| REQUIRED WORK |
Check each line of the data, and copy those where "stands" appears.

| COLLECTED DATA |
*** Block opens ***

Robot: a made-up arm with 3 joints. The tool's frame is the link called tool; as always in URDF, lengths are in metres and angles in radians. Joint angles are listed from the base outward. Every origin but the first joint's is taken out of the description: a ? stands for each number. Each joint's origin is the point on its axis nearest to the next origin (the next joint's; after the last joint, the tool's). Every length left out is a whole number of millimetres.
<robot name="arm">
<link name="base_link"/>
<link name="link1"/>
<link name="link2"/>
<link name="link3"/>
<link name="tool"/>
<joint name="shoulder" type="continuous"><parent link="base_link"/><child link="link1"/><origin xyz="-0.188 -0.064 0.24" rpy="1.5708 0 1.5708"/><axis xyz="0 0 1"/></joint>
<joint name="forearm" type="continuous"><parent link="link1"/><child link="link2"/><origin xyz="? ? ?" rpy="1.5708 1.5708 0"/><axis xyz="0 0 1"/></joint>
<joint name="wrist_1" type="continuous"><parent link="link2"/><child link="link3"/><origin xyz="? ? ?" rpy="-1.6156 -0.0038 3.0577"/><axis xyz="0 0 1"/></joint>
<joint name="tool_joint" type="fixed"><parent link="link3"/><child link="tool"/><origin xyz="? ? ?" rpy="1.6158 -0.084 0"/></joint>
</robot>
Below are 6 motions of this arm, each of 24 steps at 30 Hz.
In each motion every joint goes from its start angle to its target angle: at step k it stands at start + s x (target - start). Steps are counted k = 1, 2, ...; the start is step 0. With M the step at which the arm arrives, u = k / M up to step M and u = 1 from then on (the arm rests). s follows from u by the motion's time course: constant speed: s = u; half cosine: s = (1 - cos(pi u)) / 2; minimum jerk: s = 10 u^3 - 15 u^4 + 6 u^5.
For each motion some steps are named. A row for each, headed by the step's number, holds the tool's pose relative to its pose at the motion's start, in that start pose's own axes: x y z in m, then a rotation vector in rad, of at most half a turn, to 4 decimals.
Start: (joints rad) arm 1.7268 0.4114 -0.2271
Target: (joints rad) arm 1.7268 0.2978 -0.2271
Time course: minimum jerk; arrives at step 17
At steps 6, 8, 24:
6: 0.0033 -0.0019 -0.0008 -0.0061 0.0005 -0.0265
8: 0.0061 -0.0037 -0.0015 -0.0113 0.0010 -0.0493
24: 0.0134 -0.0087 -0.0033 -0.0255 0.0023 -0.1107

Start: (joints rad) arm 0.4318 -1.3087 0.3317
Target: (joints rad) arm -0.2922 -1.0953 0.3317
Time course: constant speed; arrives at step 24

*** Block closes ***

| TASK SOLUTION |
Robot: a made-up arm with 3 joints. The tool's frame is the link called tool; as always in URDF, lengths are in metres and angles in radians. Joint angles are listed from the base outward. Every origin but the first joint's is taken out of the description: a ? stands for each number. Each joint's origin is the point on its axis nearest to the next origin (the next joint's; after the last joint, the tool's). Every length left out is a whole number of millimetres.
In each motion every joint goes from its start angle to its target angle: at step k it stands at start + s x (target - start). Steps are counted k = 1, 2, ...; the start is step 0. With M the step at which the arm arrives, u = k / M up to step M and u = 1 from then on (the arm rests). s follows from u by the motion's time course: constant speed: s = u; half cosine: s = (1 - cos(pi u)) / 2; minimum jerk: s = 10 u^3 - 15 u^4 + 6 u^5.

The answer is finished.